Among them, Ψ cos is the total cost of microgrid operation, including the scheduling cost of various units, the operating cost of various units, the fuel consumption cost of diesel generators, the battery loss of large energy storage systems, the cost of electricity purchase, and the income from electricity sales; X represents the unit type; A i (t) takes a value of 0 or 1, which means that unit i is called at time t; λ i (t) represents the scheduling cost of unit i at time t; C op (i) represents unit i Operating cost; P fuel (t) represents the output of the diesel engine at time t, and V fuel (t) represents the price of diesel;
Indicates the discharge/charge power of the large energy storage system at time t, σ represents the energy conversion efficiency of the large energy storage system; P ex (t), P im (t) respectively represent the purchase/sales power of the micro grid at time t, P imp (t) and P exp (t) respectively represent the real-time purchase and sale price at time t; each energy supply system satisfies its respective output constraints.
The method for optimizing an optimal unit of a microgrid and a time-of-use electricity price based on demand side response according to claim 1, wherein in step 4), a particle swarm optimization algorithm, Particle Swarm Optimization, PSO and interior point method are respectively used. Interior Point Method is IPM for distributed optimization. Among them, particle swarm search algorithm is a global optimization algorithm based on the whole, which is a simulation of migration and clustering behavior in the foraging process of birds. The habitat in the middle is regarded as a possible solution in the target problem. Each individual transmits information to each other, which guides the whole group to move in the direction of the possible optimal solution, and continuously improves the possibility of finding a better solution in the process of moving. Each bird is seen as a "particle" whose position and speed are updated as follows:

v ij (t)=wv ij (t-1)+c 1 r 1 [pbest ij (t-1)-x ij (t-1)]+c 2 r 2 [gbest ij (t-1)-x Ij (t-1)]

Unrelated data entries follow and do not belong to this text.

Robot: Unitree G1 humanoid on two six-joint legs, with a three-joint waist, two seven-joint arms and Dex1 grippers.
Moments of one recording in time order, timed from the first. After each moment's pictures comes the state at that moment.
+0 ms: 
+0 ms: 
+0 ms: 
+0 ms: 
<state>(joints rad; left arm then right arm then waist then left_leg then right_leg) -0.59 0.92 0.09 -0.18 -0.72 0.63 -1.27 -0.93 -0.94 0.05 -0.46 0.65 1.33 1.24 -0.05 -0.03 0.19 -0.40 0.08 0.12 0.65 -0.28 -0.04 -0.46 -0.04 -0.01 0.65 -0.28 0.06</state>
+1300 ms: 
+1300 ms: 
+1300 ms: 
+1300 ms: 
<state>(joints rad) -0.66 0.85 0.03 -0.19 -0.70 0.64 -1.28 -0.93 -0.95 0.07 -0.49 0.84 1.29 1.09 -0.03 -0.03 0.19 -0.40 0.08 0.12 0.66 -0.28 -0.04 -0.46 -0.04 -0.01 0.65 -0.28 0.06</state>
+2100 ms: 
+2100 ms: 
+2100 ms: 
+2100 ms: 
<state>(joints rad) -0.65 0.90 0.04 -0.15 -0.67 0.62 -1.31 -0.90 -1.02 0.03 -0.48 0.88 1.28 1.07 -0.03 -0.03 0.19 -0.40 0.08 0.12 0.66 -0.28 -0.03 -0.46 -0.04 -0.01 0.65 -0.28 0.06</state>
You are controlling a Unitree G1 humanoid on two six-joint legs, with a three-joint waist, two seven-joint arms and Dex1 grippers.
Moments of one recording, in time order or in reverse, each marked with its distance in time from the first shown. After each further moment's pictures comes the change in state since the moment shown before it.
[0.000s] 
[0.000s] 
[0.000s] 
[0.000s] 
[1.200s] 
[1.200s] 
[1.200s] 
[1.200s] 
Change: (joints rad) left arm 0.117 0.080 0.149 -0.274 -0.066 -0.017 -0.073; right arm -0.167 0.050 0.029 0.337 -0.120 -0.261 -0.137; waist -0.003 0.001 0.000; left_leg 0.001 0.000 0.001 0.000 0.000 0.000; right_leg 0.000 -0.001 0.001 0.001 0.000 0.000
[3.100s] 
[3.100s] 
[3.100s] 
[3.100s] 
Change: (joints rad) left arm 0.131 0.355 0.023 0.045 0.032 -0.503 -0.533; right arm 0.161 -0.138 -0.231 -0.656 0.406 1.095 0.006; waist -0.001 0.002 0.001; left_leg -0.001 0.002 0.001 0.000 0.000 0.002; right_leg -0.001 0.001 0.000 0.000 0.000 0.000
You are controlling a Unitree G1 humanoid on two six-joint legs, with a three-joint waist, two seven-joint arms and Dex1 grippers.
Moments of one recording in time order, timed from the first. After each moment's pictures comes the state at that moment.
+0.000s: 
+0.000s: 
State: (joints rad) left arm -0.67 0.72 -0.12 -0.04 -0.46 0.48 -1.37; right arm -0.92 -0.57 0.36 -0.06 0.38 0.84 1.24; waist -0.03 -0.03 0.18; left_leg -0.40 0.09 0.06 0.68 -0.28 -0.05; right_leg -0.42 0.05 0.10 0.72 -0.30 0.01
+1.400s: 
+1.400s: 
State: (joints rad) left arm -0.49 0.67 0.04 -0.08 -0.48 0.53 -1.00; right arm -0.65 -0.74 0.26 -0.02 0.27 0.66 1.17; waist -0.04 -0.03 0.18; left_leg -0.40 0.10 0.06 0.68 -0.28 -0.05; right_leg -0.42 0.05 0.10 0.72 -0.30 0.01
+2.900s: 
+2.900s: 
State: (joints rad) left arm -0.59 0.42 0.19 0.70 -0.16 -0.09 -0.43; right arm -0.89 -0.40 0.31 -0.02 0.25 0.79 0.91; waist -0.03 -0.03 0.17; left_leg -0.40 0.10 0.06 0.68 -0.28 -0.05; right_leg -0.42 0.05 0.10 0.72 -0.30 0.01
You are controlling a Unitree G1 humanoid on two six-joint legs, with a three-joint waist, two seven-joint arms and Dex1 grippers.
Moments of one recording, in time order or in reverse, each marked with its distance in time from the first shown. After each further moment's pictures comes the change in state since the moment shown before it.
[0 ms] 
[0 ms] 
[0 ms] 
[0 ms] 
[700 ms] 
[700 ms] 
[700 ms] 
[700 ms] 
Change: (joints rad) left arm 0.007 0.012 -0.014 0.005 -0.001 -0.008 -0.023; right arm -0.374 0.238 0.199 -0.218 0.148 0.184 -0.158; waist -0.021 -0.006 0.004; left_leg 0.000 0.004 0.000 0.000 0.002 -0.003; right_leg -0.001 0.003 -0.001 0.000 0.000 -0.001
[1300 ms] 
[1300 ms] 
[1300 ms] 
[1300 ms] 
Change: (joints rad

Where ij is the motion trajectory of the particle, t is the number of iterations, v ij (t) and x ij (t) are the velocity and position of the particle at the t-th iteration, respectively, and c 1 and c 2 are respectively adjusting themselves. The learning factor of the optimal pbest and the global optimal gbest, r 1 and r 2 are random numbers between 0 and 1, and w is the inertia weight of the particle motion;

The interior point method is a method for solving constrained optimization propositions. Whether it is a linear programming proposition or a constrained quadratic programming problem, the interior point method shows excellent performance; the interior point method belongs to the constrained optimization algorithm. The basic idea is to transform the constrained optimization problem into an unconstrained problem by introducing a utility function, and then use the optimization iterative process to continuously update the utility function to make the algorithm converge;

Under the output constraints of each energy supply system, the particle swarm search algorithm is used to search for the optimal unit combination of each energy supply system based on historical data, and the time-point method is used to find the time-sharing that minimizes the micro-grid load loss. The electricity price strategy greatly reduces the amount of calculation and promotes optimization efficiency.